Alibaba officially launched Qwen3.7-Max at its Cloud Summit on May 19-20, 2026 in Hangzhou, positioning the proprietary model as an agent-first reasoning system with a 1M-token context window and a claim that no open-weights peer matches: state-of-the-art non-hallucination rate on the AA-omniscience benchmark. The launch ships alongside Alibaba's new Zhenwu M890 AI chip, signaling that the company is now competing on both the model layer and the silicon layer.

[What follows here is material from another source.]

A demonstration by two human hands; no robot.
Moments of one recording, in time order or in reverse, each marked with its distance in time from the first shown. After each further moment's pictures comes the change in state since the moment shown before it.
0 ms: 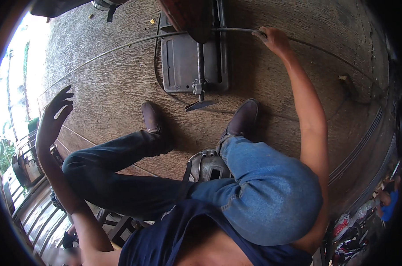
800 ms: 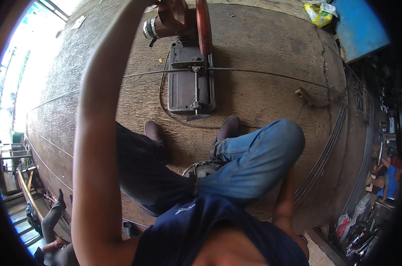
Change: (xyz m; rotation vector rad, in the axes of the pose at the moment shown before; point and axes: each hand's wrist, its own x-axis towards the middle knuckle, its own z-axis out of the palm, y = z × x) left_hand 0.190 0.167 -0.128 -0.781 0.046 0.612; right_hand -0.295 -0.115 -0.163 0.236 0.293 0.597
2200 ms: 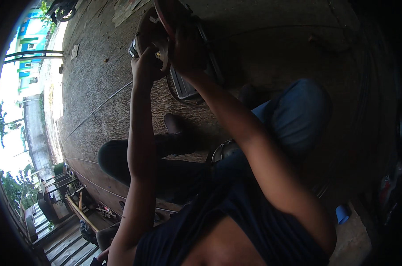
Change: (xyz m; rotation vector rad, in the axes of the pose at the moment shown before) left_hand -0.168 -0.035 0.203 -0.421 0.546 -0.382; right_hand 0.091 -0.304 0.138 0.308 0.546 -0.270
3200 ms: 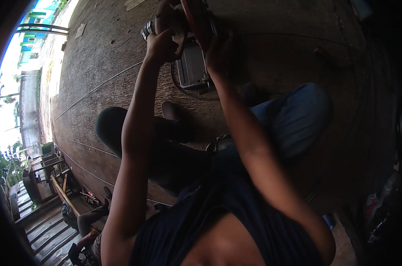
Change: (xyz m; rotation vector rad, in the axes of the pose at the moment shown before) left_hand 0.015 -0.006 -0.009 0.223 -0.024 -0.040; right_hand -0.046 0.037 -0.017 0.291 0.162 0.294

Try it: Run an Agent Workflow Against Qwen3.7-Max Today

Qwen3.7-Max is live in Qwen Chat and through the Alibaba Cloud Model Studio API right now. The fastest creator workflow to test the agent claims: spin up a research or content-pipeline agent that needs to chain 50+ tool calls (web search, file edits, code execution) without losing context, then run the same task against Claude Opus 4.7 and Qwen3.7-Max side by side. Alibaba says the model can sustain continuous agent operation for up to 35 hours and manage over 1,000 tool calls without performance degradation, which is the kind of bound that matters for overnight pipelines, batch refactoring, and long-running research agents that previously needed manual checkpointing.

Why It Matters

The headline number is the AA-omniscience non-hallucination rate. Artificial Analysis placed Qwen3.7-Max at index score 56.58, ranking it #4 across 218 models, and community testing on Hacker News reported the non-hallucination rate beats Claude Opus 4.7, Gemini 3.1 Pro, and GPT-5.5. For creators building agents, retrieval systems, or fact-grounded content pipelines, hallucination is the single biggest reliability cost, and a closed model from the Chinese ecosystem now sets the floor.

Key Details

Qwen3.7-Max is proprietary (API-only, no open weights), unlike the Plus variant which Alibaba has historically open-sourced after a short delay. The model targets agentic coding, complex reasoning, and long-horizon task execution. According to domain-b's launch coverage, the 35-hour autonomous operation claim and 1,000-tool-call capacity come directly from Alibaba's Cloud Summit demos.

The model debuted on the Arena leaderboard as a preview on May 14, 2026, hitting #13 overall and #7 in math before the official launch (background covered in our preview post). The May 19-20 announcement is the formal product release with API pricing and the Agent Frontier positioning.

On the silicon side, the Zhenwu M890 chip claims 3x the performance of its predecessor with 144GB HBM3 memory and 800 GB/s interchip bandwidth, on Alibaba's in-house PPU architecture. Alibaba says it has already shipped 560,000 Zhenwu units to over 400 customers across 20 industries.

What to Do Next

If you run agent pipelines or fact-grounded retrieval systems, benchmark Qwen3.7-Max against your current default on your own task before May ends. The combination of 1M context, 35-hour run length, and SOTA non-hallucination rate is the specific reliability bundle that separates a model good for chat from a model good for unattended creator workflows. Pricing through Alibaba Cloud Model Studio will determine whether this matters in production or stays a benchmark talking point.